EXERCISE
Here are some records; copy every line that holds the word "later".

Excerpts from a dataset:
*** Block opens ***
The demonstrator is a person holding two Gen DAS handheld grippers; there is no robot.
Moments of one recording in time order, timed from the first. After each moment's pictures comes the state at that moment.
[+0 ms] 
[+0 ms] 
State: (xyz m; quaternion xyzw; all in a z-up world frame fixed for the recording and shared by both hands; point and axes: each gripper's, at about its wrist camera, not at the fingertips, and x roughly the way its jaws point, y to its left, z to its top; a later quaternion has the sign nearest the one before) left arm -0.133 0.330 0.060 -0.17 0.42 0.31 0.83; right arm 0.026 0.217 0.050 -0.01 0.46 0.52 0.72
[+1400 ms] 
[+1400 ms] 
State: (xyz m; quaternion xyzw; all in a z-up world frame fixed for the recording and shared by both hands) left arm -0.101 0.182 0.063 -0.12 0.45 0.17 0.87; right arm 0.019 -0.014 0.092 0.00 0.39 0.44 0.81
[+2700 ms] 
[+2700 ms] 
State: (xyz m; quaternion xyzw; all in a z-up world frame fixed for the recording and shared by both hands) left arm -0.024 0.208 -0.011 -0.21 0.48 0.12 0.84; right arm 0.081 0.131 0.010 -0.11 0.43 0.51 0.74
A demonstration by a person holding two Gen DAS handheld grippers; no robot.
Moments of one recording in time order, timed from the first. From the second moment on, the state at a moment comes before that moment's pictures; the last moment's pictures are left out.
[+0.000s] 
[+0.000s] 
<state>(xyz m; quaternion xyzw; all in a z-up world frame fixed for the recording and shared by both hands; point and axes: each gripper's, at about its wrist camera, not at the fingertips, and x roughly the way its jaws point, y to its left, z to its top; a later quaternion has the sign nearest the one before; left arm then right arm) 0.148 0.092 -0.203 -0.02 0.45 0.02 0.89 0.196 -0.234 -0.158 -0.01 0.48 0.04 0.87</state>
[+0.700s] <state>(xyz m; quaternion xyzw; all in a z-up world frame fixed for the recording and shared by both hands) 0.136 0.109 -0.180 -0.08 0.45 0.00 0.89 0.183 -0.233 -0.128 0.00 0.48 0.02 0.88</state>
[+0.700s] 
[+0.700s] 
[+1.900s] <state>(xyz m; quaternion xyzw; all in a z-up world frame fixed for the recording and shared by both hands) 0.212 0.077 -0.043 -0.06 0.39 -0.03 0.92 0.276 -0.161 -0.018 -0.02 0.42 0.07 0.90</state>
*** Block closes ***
RESPONSE
State: (xyz m; quaternion xyzw; all in a z-up world frame fixed for the recording and shared by both hands; point and axes: each gripper's, at about its wrist camera, not at the fingertips, and x roughly the way its jaws point, y to its left, z to its top; a later quaternion has the sign nearest the one before) left arm -0.133 0.330 0.060 -0.17 0.42 0.31 0.83; right arm 0.026 0.217 0.050 -0.01 0.46 0.52 0.72
<state>(xyz m; quaternion xyzw; all in a z-up world frame fixed for the recording and shared by both hands; point and axes: each gripper's, at about its wrist camera, not at the fingertips, and x roughly the way its jaws point, y to its left, z to its top; a later quaternion has the sign nearest the one before; left arm then right arm) 0.148 0.092 -0.203 -0.02 0.45 0.02 0.89 0.196 -0.234 -0.158 -0.01 0.48 0.04 0.87</state>

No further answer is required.